Anomaly synthesis is one of the effective methods to augment abnormal samples for training. However, current anomaly synthesis methods predominantly rely on texture information as input, which limits the fidelity of synthesized abnormal samples. Because texture information is insufficient to correctly depict the pattern of anomalies, especially for logical anomalies. To surmount this obstacle, we present the AnomalyXFusion framework, designed to harness multi-modality information to enhance the quality of synthesized abnormal samples. The AnomalyXFusion framework comprises two distinct yet synergistic modules: the Multi-modal In-Fusion (MIF) module and the Dynamic Dif-Fusion (DDF) module. The MIF module refines modality alignment by aggregating and integrating various modality features into a unified embedding space, termed X-embedding, which includes image, text, and mask features. Concurrently, the DDF module facilitates controlled generation through an adaptive adjustment of X-embedding conditioned on the diffusion steps. In addition, to reveal the multi-modality representational power of AnomalyXFusion, we propose a new dataset, called MVTec Caption. More precisely, MVTec Caption extends 2.2k accurate image-mask-text annotations for the MVTec AD and LOCO datasets. Comprehensive evaluations demonstrate the effectiveness of AnomalyXFusion, especially regarding the fidelity and diversity for logical anomalies. Project page: http:github.com/hujiecpp/MVTec-Caption
Paper Structure (16 sections, 17 equations, 5 figures, 6 tables)

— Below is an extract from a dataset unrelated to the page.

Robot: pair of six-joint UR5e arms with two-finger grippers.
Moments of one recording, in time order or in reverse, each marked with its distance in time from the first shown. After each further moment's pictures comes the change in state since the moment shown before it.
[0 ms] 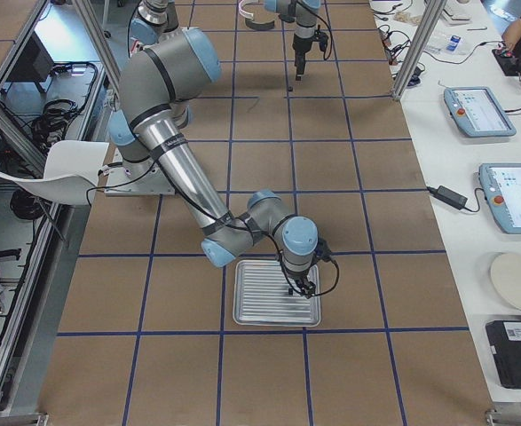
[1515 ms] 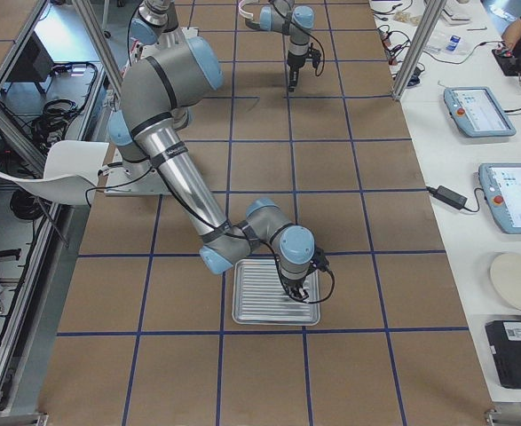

This paper contains 16 sections, 17 equations, 5 figures, 6 tables.

Figures (5)

  • Figure 1: Framework of AnomalyXFusion. AnomalyXFusion aims to integrate multi-modal data into the process of anomaly synthesis. Specifically, the Multi-modal In-Fusion (MIF) module initially fuses various data modalities to form X-embeddings. Subsequently, the embeddings are dynamically adjusted based on the diffusion steps via the Dynamic Dif-Fusion (DDF) module.
  • Figure 2: MVTec Caption Dataset. We present the MVTec Caption dataset, an enhancement to the existing MVTec AD and LOCO datasets, which now includes precise textual annotations for anomalies. These detailed descriptions not only resolve semantic ambiguities inherent in image-mask annotations but also facilitate the identification of logical anomalies. For instance, in the cable category, the annotations can clarify color errors, determine whether wires are missing or damaged; in the breakfast box category, they can specify incorrect counts of fruits or the presence of mixed grains. Without such precise semantic information, these distinctions would be challenging to ascertain.
  • Figure 3: Analysis of Attributions in the Proposed MVTec Caption Dataset. As illustrated in the figure, the dataset encompasses a diverse array of textual keywords, which contributes to the diversity.
  • Figure 4: Qualitative Evaluation. The qualitative assessment is facilitated by visualizing the output images, which are organized in sets from left to right as follows: the original anomaly-free image, the generated image with induced defects, the heatmap indicating the location of the defect generation, and the corresponding textual description.
  • Figure 5: Visualization of component impacts. The results reveal that without the incorporation of text information, the attributes of the generated defects could not be precisely controlled. Upon introducing text cues, the generated defects began to reflect the text input, yet the quality of the defects remained suboptimal. However, with the integration of all components, we achieved the generation of high-quality defects with a high degree of controllability.